REQUIREMENT: Count every line of these entries that holds the word "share", and reply with the number only.
TASK INPUT: Begin
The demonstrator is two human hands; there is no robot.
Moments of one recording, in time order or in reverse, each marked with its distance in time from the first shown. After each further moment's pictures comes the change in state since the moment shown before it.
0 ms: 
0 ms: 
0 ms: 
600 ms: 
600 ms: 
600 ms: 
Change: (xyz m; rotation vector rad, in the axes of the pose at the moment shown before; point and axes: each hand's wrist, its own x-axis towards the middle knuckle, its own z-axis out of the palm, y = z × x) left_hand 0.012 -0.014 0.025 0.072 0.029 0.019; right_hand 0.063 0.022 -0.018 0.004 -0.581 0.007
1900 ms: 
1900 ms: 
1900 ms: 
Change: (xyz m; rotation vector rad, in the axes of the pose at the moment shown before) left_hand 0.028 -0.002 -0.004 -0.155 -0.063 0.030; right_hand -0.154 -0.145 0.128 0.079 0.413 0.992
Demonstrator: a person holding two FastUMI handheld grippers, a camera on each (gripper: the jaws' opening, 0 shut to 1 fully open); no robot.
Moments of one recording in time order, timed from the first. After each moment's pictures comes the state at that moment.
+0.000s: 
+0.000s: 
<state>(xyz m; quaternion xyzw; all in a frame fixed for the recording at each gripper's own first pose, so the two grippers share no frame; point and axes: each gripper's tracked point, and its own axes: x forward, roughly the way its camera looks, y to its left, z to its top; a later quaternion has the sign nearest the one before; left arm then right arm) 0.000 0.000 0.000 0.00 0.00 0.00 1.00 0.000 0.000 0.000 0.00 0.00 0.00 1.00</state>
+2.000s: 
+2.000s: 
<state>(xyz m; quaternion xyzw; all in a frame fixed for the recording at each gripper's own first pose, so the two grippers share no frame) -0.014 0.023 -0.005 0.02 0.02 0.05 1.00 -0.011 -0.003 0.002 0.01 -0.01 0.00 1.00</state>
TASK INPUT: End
WRITTEN REPLY: 2